9. How often do you get your blood drawn and what's your TSH/Free T4?
I get drawn, minimum 1 time per year. Sometimes 2 times. My TSH ranges from 0.8-2.2. If I'm over 3.0, I feel pretty bad. My free T4 has been normal, yay!
10. What foods can't you eat/drink post thyroid disease? Off limits: Alcohol- I cannot process any alcohol what so ever. Also way off limits: Wheat, Dairy, and nuts. Wheat causes severe belly pain and emotional eating tendencies. All grains do. Grain = pain. Dairy causes a lot of sinus swelling and mucus production. I'm even ghee sensitive. (sigh!) Mucus like a waterfall and painful, cystic acne. (Moooo,- no dairy for me) Nuts contribute to migraines and emotional eating.
Nobody told me this post diagnosis. Now, I think the link between auto-immune thyroid disease and grains/dairy/nuts is more established. I hope so. I did not have to do a full auto-immune protocol elimination diet, but I will if I feel that things are getting worse for any reason.

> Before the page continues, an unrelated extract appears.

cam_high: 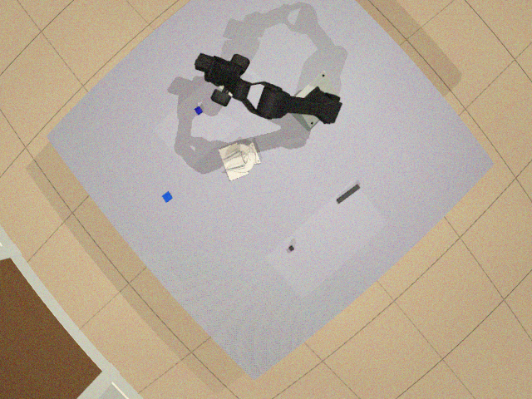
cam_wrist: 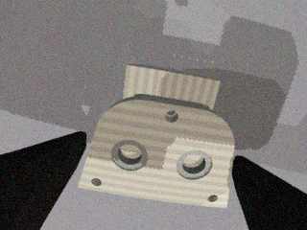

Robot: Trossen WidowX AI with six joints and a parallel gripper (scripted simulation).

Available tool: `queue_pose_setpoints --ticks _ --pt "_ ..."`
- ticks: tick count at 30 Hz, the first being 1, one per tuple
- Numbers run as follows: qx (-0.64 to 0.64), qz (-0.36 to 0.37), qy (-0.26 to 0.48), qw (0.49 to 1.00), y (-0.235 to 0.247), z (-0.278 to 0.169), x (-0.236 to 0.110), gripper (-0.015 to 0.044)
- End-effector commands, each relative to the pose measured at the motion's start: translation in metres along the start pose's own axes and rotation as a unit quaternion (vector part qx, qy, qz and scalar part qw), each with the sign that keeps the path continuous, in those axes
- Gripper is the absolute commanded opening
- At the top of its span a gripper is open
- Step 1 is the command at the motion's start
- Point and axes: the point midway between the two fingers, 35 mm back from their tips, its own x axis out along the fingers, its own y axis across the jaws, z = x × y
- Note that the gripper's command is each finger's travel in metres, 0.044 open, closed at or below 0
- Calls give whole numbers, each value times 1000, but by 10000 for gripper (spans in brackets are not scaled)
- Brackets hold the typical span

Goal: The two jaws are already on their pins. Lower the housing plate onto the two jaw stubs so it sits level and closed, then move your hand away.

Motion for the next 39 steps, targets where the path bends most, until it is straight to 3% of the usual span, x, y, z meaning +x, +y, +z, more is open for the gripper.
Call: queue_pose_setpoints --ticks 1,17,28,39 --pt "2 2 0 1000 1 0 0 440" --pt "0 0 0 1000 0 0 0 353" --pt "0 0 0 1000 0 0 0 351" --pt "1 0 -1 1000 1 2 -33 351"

Please, share my story with friends and family who may be getting diagnosed (or feel like they are misdiagnosed). I'd go to a functional medicine doc in a heart beat if my good doc cannot or will not help me with my meds. I would have been much better off had I gone this route. Recovery is possible!
1. Getting the right medical advocates (hint it may not be your family!)
2. Getting the right doctor.
3. Getting the right meds
4. Getting the right diet
What didn't work:
1. Relying on only myself to see the doc when I was so sick.
2. Going back to the doctors who refused to treat me and refused to be respectful when I was obese.
3. Not getting on meds (I sure did try!)
4. Continuing to eat Grains- especially Wheat, dairy, and nuts. Thinking I HAD to live with major gas, bloating, sinus problems, cystic acne, and migraines. Not so for me.
Anybody else have a hard time getting diagnosed with an auto-immune disease? Tricky stuff. Hang in there!